Activity:
Your task is to output the data exactly as it stands.

Recorded information:

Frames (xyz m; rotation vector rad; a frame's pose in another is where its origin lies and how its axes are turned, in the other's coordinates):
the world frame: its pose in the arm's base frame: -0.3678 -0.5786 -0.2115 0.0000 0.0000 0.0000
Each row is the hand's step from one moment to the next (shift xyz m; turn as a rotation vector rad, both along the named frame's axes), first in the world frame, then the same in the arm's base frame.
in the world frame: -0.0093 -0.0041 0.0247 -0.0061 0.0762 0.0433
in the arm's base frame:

Answer section:
Frames (xyz m; rotation vector rad; a frame's pose in another is where its origin lies and how its axes are turned, in the other's coordinates):
the world frame: its pose in the arm's base frame: -0.3678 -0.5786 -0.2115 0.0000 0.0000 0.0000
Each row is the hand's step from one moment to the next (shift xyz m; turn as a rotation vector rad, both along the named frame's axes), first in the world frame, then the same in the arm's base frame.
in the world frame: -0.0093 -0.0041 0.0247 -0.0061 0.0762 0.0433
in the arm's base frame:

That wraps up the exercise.